Required action: Find the word "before" in the listing, and copy out each line where it turns up.

Data block:
.....
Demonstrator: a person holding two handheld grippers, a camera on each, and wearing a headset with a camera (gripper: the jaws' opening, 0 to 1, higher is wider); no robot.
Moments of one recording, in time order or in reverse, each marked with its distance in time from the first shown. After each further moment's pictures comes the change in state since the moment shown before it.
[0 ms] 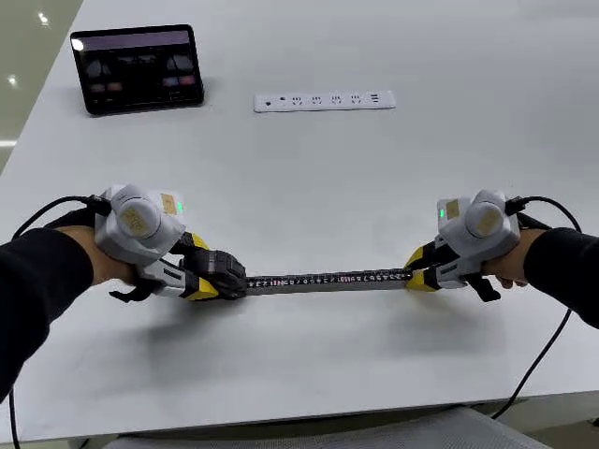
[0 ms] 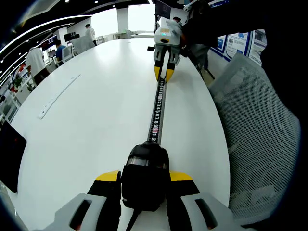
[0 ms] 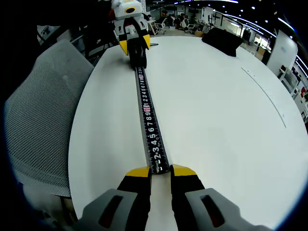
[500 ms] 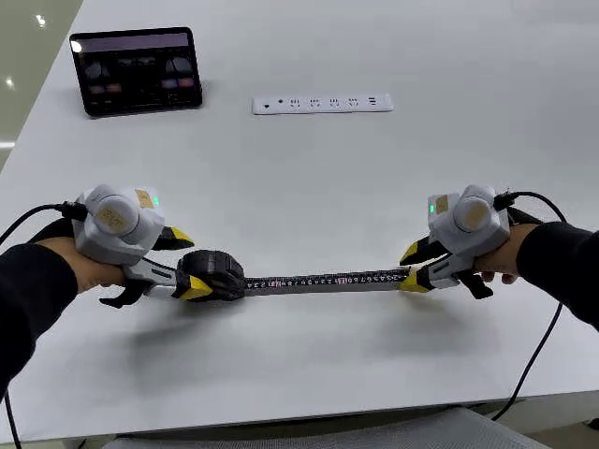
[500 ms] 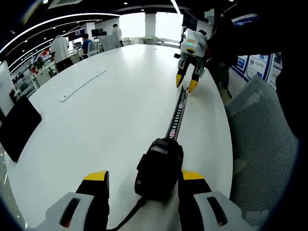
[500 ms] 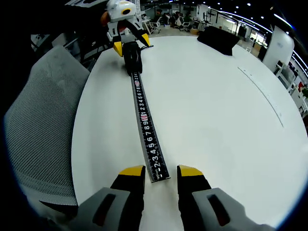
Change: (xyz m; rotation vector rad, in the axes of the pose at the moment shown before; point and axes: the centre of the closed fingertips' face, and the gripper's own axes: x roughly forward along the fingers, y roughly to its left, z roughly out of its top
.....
Task output:
Moments of one recording, in time order or in reverse, each marked with its distance in time from the first shown. After each further moment's pictures comes the change in state since the moment shown before it.
Change: (xyz m; rotation vector rad, in the axes of the pose at the moment shown before; point and axes: the centre of the closed fingertips' face, and the gripper's own axes: x roughly forward along the fingers, y roughly to its left, z roughly out of its top

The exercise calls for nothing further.